RUSELLAE
Tuscany, Italy.
About 9 km inland and N of Grosseto, one of the twelve cities of the
Etruscan federation. Its position controlled the valley
of the Ombrone at the mouth of which was probably the
city's harbor. The site was perhaps sparsely occupied
during the Villanovan period, but the first urban center
dates to the 7th and 8th c. B.C. A second period, to
which the oldest sections of the circuit walls belong, begins in the 6th c. and continues until the 4th c., probably until the Roman conquest.
Ancient sources make mention of it for the first time
when, along with Chiusi, Arezzo, Volterra, and VetuIonia, it promised help to Rome against Tarquinius
Priscus (Dion. Hal. 3.51). Later, it appears to have
become part of various Etruscan alliances against Rome
and because of that was defeated in 298 and, after a long
siege, captured in 294 B.C. (
Livy 10.4, 37.3). Evidently
it was quickly rebuilt, for in 205 it was able to furnish
grain and wood for Scipio's fleet (
Livy 28.45.14). The
inhabitants were inscribed in the tribus Scaptia. From
inscriptions and from Pliny's list, it is known that it
became a colonia, but the date is not known. (Plin.
HN
3.51; Ptol. 3.1.43;
CIL XI, 2618). It had a period of
prosperity and new public buildings in the Julio-Claudian period. It continued to thrive into the 4th c. A.D.,
but in the 5th c. it appeared half-abandoned (Rut. Namat.
1.220). Later notices refer more often to the county
(or district) of Roselle, which belonged to the Aldobrandeschi and later to Siena, than to the ancient city. It
was the seat of a bishop, mentioned in 499 and on the
occasion of the synods of 649 and 680.
The city occupies the summit of a small hill formed
by two projections that enclose a central valley. Here
the forum stood in the Roman period and, in the Etruscan period, the center of the city. Almost the entire
circuit of the city walls (ca. 3 km) is preserved, in some
places more than 7 m high. In the N and NE sections
are undressed polygonal blocks. Elsewhere squared or
roughhewn polygonal blocks, with various refacings, date
to the Hellenistic and Roman periods. Remains of mudbrick structures of the 7th c. B.C—perhaps from an
older circuit wall or from a terrace wall—have been
noted beneath a section of the 6th c. walls. There are
no towers; of the five gates, only the N gate has been
excavated.
Excavations have brought to light some buildings of
the 8th and 7th c., constructed simply of mudbrick with
pavements of beaten earth. One of these buildings, surrounded by a large rectangular enclosure, is perhaps, to
judge from its site and careful workmanship, a public
building with a tholos inscribed in a square structure
which buttresses at the corners the spring of a domical
covering. Other square rooms are preserved almost to the
impost of the roof. The 6th c. city, its houses with plinths
of stone and with the side walls of mudbrick, spread into
the valley and onto the two elevations. A district of potters on the SE hill dates to this period. The Hellenistic
city, whose large central square was supported by wide
terracing along the W end of the valley, in several areas
crowds right up to the circuit wall with its houses and
artisan shops. The Roman colony appears to have been
more restricted, even after the reconstructions of the
beginning of the Empire. Among these were the paved
square of the forum, the basilica, the office of the Augustales decorated with statues of the Julio-Claudian
emperors, and the small amphitheater set on the summit
of the N hill. From the early Middle Ages only the remains of a church and various tomb groupings are extant; after that, the area was completely abandoned.

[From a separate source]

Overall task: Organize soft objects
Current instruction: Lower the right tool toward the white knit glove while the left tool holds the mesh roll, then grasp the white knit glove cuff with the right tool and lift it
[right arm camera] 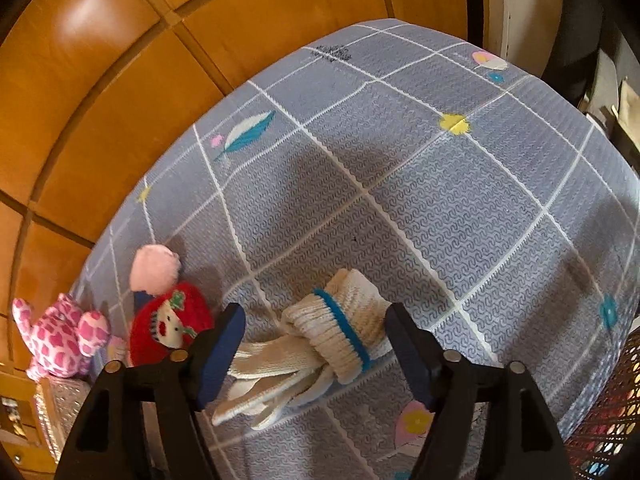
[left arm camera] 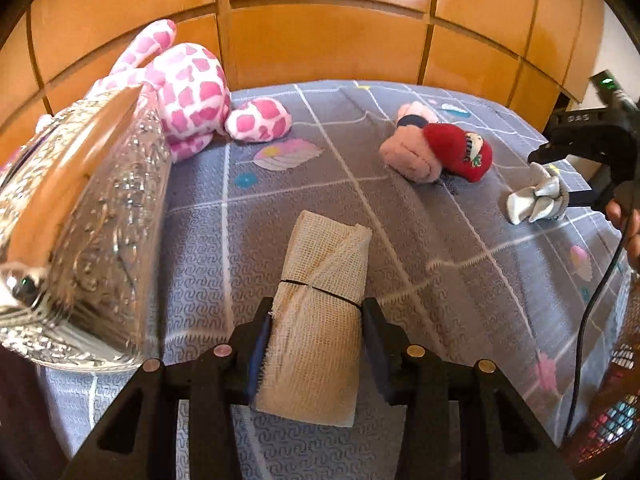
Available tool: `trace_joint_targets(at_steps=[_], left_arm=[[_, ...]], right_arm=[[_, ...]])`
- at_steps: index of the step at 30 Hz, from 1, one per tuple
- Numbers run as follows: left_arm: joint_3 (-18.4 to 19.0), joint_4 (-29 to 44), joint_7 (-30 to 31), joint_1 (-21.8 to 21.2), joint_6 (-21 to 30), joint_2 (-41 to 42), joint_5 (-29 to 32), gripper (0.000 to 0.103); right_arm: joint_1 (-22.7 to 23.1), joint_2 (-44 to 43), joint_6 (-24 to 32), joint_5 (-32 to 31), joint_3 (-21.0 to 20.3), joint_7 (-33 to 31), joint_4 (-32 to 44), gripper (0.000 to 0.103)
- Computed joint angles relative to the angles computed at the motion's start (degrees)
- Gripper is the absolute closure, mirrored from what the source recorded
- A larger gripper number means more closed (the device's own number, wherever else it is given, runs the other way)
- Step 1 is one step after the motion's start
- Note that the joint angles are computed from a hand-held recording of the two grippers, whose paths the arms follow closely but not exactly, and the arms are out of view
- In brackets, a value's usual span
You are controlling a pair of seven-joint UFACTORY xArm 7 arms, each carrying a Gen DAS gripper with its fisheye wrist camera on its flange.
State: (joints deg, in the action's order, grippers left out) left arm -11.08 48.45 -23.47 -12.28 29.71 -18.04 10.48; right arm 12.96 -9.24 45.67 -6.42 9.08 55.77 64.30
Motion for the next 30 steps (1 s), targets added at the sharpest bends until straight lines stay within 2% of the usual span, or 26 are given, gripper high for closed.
trace_joint_targets(at_steps=[6, 7, 8, 11, 14, 20, 25, 30], left_arm=[[-0.02, -2.94, 0.11, 0.31, -2.94, -1.70, 0.60, 0.058], [-0.27, -2.99, -0.11, 0.47, -3.29, -1.56, 0.82, 0.058], [-0.39, -2.95, -0.23, 0.51, -3.61, -1.39, 0.87, 0.058], [0.20, -3.85, 0.64, 0.08, -4.52, -2.01, -0.08, 0.058], [0.00, -4.58, 0.67, 0.32, -5.14, -2.59, -0.21, 0.058], [-0.90, -4.81, 0.07, 1.09, -5.58, -2.69, 1.01, 0.058], [-1.58, -4.74, -0.83, 1.70, -5.71, -2.58, 2.57, 0.057], [-2.13, -3.64, -1.47, 1.99, -4.36, -2.00, 4.08, 0.058]], right_arm=[[1.10, 4.80, 9.56, -3.51, 0.71, -1.05, 5.62, 0.024], [1.30, 4.97, 9.99, -3.80, 0.55, -0.89, 5.83, 0.029], [1.44, 4.99, 11.18, -5.74, 0.64, 0.41, 6.21, 0.044], [1.89, 5.17, 11.77, -6.30, 0.38, 0.22, 6.47, 0.050], [2.38, 5.81, 12.66, -6.69, 0.33, -0.69, 7.24, 0.050], [2.94, 7.65, 15.49, -5.25, 0.00, -1.51, 9.09, 0.043], [3.90, 8.99, 17.86, -6.90, -0.12, -2.10, 10.67, 0.042], [4.30, 8.10, 17.45, -8.03, -0.10, -1.80, 9.90, 0.052]])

The objects discovered in the city and in the cemeteries
that surround it, excavated for the most part during the
last century, are kept in the museums at Grosseto and
at Florence.
BIBLIOGRAPHY
G. Micali,
Antichi Popoli d'Italia
(1832)
M; G. Dennis,
Cities and Cemeteries of Etruria,
II (1883); R. Bianchi Bandinelli, “Roselle,”
Atene e
Roma 6 (1925); D. Levi in
Boll. Soc. Stor. Maremmana
3 (1926); C. Laviosa in
StEtr 27 (1959) see also vols.
28, 29, 31, 33, 37, 39
MPI; Naumann-Hiller,
RömMitt
66 (1959)
MPI see also vols. 69, 70; L. Banti,
Il mondo
degli Etruschi (1960); P. Bocci in
StEtr 31 (1963) see
also vols. 33, 39
PI;
EAA 6 (1965) s.v. Roselle, with complete bibliography.